**** INFORMATION SHOWN ****

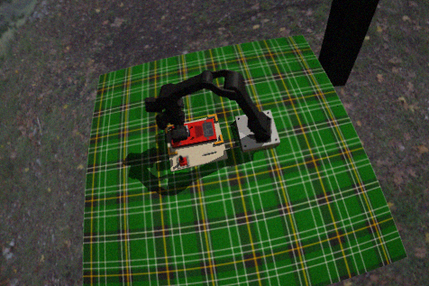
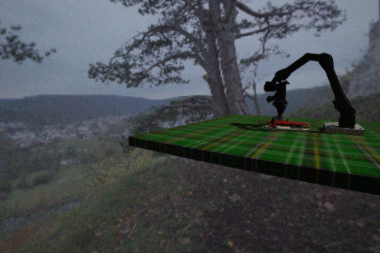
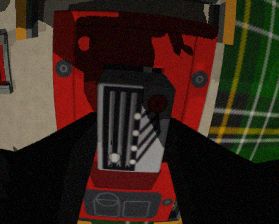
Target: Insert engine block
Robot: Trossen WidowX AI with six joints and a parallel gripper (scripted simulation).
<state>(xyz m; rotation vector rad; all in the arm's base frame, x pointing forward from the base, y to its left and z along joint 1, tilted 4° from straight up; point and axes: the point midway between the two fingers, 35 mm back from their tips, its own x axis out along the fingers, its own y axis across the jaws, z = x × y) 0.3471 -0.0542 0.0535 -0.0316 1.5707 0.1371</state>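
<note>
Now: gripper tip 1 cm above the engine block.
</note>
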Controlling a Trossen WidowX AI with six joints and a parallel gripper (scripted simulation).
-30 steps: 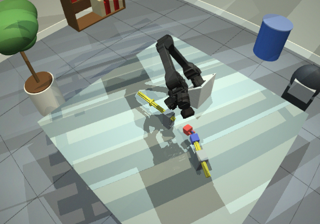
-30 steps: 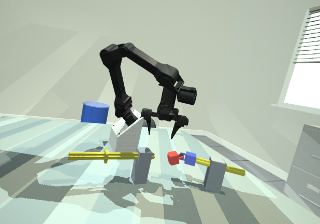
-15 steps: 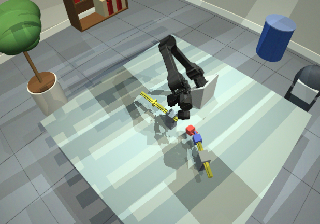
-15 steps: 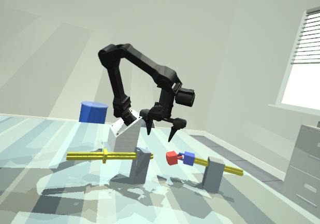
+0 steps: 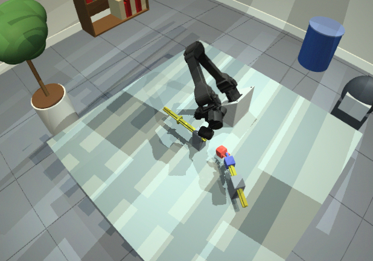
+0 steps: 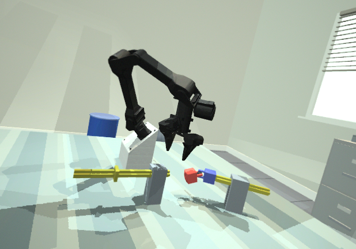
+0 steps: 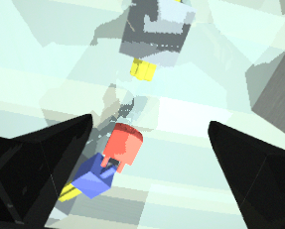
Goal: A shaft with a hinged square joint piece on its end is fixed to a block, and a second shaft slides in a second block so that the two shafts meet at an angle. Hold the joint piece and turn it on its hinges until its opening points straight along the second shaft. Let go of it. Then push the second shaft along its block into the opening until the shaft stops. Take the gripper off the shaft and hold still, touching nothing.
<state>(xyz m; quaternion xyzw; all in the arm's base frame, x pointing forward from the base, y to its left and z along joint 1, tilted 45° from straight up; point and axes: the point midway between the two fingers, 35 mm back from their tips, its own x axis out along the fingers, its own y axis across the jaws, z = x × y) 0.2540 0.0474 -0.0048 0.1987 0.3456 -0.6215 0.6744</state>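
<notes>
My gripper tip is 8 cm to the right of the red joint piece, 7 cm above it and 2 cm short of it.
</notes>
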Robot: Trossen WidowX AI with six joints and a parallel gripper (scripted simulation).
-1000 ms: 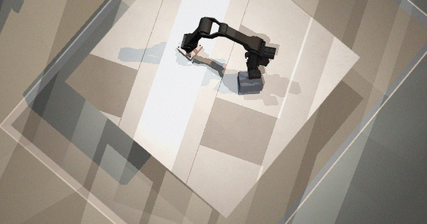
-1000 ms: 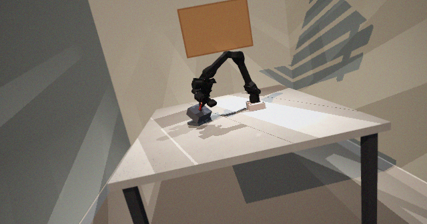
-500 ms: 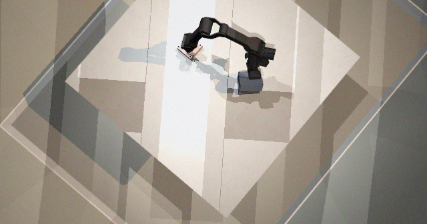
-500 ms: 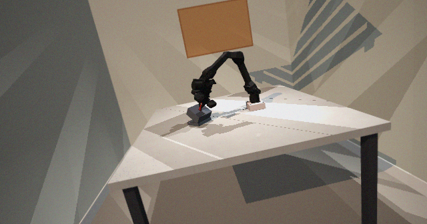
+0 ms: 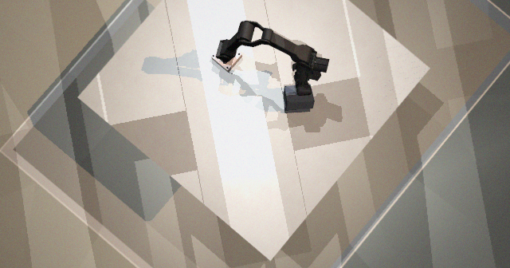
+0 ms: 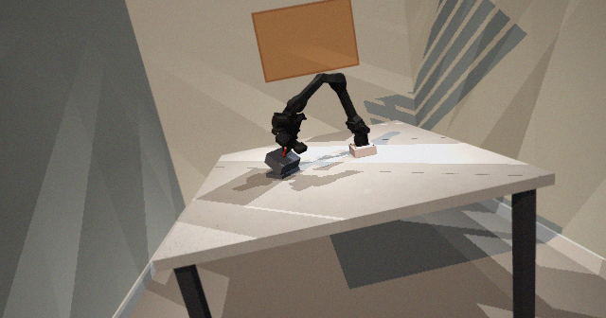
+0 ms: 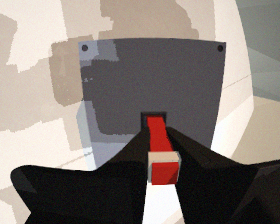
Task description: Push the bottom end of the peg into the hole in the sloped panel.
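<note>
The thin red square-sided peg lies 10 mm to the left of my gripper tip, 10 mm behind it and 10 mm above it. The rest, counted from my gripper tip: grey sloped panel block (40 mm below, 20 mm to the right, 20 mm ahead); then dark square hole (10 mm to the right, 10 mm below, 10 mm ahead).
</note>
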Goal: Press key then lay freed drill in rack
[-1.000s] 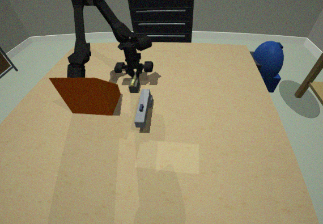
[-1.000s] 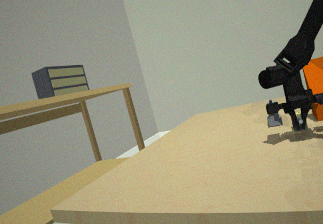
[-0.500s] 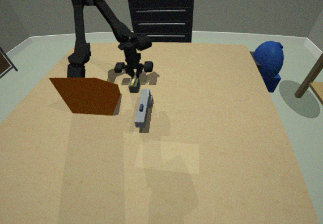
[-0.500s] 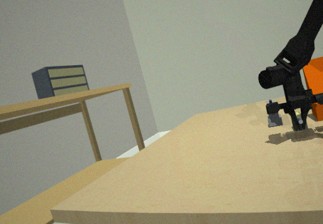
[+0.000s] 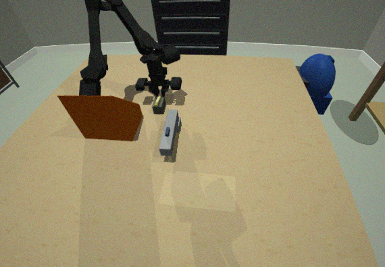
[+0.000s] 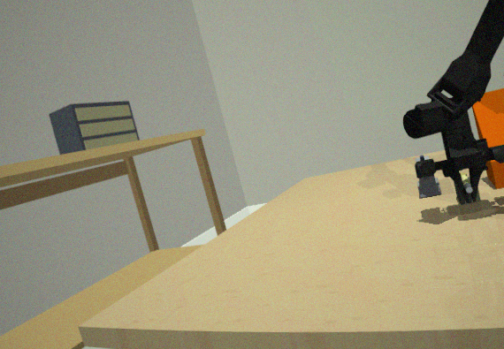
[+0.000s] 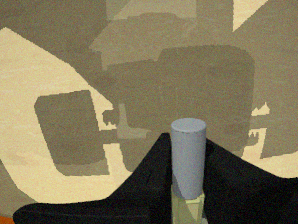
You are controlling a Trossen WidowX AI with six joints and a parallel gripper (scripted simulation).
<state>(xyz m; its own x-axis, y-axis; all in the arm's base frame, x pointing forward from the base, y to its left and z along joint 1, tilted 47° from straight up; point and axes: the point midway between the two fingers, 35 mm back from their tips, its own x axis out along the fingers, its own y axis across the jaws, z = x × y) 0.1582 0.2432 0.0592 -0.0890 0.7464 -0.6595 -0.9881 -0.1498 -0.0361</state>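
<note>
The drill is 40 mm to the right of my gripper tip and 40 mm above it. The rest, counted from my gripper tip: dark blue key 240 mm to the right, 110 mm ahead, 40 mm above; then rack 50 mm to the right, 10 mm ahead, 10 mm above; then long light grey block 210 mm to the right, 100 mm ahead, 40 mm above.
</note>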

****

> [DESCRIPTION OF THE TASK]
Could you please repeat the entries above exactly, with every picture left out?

> [OUTPUT FOR THIS EXERCISE]
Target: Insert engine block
Robot: Trossen WidowX AI with six joints and a parallel gripper (scripted simulation).
<state>(xyz m; rotation vector rad; all in the arm's base frame, x pointing forward from the base, y to its left and z along joint 1, tilted 4° from straight up; point and axes: the point midway between the two fingers, 35 mm back from their tips, its own x axis out along the fingers, its own y axis across the jaws, z = x × y) 0.3471 -0.0542 0.0535 -0.0316 1.5707 0.1371</state>
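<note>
Now: gripper tip 1 cm above the engine block.
</note>
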Controlling a Trossen WidowX AI with six joints and a parallel gripper (scripted simulation).
-30 steps: 
-30 steps: 
-15 steps: 
-15 steps: 
+0 steps: 
+0 steps: 
+0 steps: 
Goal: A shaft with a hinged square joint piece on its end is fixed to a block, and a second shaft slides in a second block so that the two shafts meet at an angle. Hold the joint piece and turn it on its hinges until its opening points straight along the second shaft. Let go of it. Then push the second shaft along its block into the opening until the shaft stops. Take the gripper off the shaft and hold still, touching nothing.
<state>(xyz m; quaternion xyzw; all in the arm's base frame, x pointing forward from the base, y to its left and z along joint 1, tilted 45° from straight up; point and axes: the point midway between the two fingers, 35 mm back from their tips, its own x axis out along the fingers, its own y axis across the jaws, z = x × y) 0.2540 0.0474 -0.0048 0.1987 0.3456 -0.6215 0.6744</state>
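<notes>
My gripper tip is 8 cm to the right of the red joint piece, 7 cm above it and 2 cm short of it.
</notes>
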Robot: Trossen WidowX AI with six joints and a parallel gripper (scripted simulation).
-1000 ms: 
-1000 ms: 
-500 ms: 
-500 ms: 
+0 ms: 
+0 ms: 
+0 ms: 
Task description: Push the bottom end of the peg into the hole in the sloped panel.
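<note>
The thin red square-sided peg lies 10 mm to the left of my gripper tip, 10 mm behind it and 10 mm above it. The rest, counted from my gripper tip: grey sloped panel block (40 mm below, 20 mm to the right, 20 mm ahead); then dark square hole (10 mm to the right, 10 mm below, 10 mm ahead).
</note>
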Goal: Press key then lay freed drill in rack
[-1.000s] 
[-1.000s] 
[-0.500s] 
[-0.500s] 
[+0.000s] 
[+0.000s] 
[+0.000s] 
You are controlling a Trossen WidowX AI with six joints and a parallel gripper (scripted simulation).
<state>(xyz m; its own x-axis, y-axis; all in the arm's base frame, x pointing forward from the base, y to its left and z along joint 1, tilted 47° from straight up; point and axes: the point midway between the two fingers, 35 mm back from their tips, its own x axis out along the fingers, its own y axis across the jaws, z = x × y) 0.1582 0.2432 0.0592 -0.0890 0.7464 -0.6595 -0.9881 -0.1498 -0.0361</state>
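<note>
The drill is 40 mm to the right of my gripper tip and 40 mm above it. The rest, counted from my gripper tip: dark blue key 240 mm to the right, 110 mm ahead, 40 mm above; then rack 50 mm to the right, 10 mm ahead, 10 mm above; then long light grey block 210 mm to the right, 100 mm ahead, 40 mm above.
</note>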

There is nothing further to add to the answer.